First and more obviously, we have the prospect of the impact of Trump’s tariffs policy on real people. Will they cause inflation and a recession, as most experts now believe? As fate would have it, Trump will go to bed the night of his 100th day in office—Tuesday—and wake up the very next morning to the release of the first-quarter GDP number. Economists expect anemic results. The Atlanta Fed even predicts negative growth, around -2.5 percent. During Trump’s first week in office, its forecast nudged a gaudy 4 percent, but the president’s actions have liberated that figure ever downward.

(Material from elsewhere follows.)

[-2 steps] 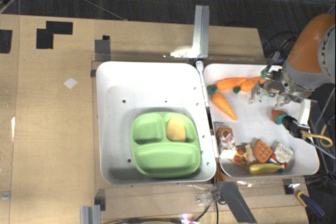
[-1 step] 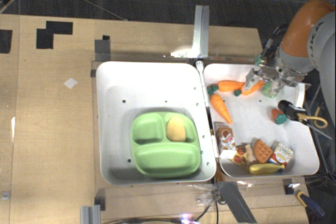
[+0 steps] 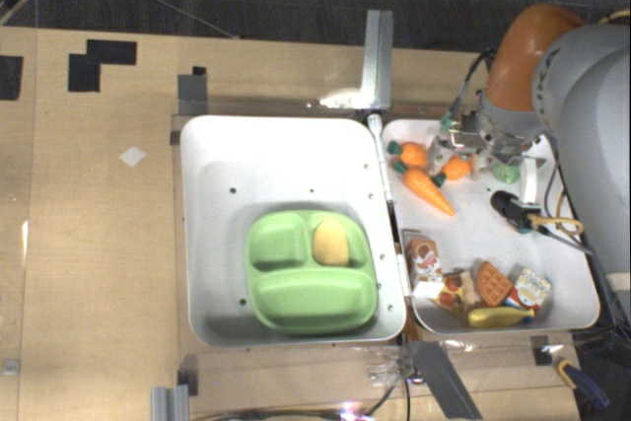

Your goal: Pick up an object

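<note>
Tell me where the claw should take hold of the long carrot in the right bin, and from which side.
Grip the long carrot across its thick upper-left half, coming straight down from above. It lies flat and slanted on the right bin floor, tapering to a point at lower right, so the fingers would likely slip there. Close across its width; a smaller orange piece sits near its green end.
</note>
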Available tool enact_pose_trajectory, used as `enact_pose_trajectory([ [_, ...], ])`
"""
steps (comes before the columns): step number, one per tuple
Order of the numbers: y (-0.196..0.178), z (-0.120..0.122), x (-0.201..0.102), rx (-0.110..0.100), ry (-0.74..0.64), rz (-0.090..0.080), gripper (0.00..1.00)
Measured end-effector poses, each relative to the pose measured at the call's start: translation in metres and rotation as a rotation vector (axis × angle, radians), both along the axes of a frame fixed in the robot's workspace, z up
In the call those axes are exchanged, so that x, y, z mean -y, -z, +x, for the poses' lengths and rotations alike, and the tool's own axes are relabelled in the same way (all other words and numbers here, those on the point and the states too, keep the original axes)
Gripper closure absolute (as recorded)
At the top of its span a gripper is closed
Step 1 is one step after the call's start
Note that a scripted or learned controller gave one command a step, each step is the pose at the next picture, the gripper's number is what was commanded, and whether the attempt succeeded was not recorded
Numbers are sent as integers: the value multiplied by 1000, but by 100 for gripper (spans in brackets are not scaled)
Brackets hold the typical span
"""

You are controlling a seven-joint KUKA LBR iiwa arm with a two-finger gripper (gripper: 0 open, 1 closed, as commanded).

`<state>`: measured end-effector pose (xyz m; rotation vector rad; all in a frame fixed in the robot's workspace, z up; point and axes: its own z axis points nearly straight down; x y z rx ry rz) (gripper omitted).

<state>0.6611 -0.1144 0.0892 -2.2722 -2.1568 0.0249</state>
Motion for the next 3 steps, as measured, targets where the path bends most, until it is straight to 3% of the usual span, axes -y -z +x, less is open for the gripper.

Second and more insidiously: Even the gross incompetencies take us into treacherous territory because they contribute to making this all about one man, the man who must be in front of the cameras every day. He doesn’t have policies so much as he has urges, which he must announce to the world on a constant basis in a desperate plea that we keep him front of mind at all times. Some of those urges are cruel; some of them are a joke. What unites them is that they make the story entirely about him.

That is not how it’s supposed to work in democracies. Which we still are, for now, as we reach this 100-day mark. Only 1,361 to go.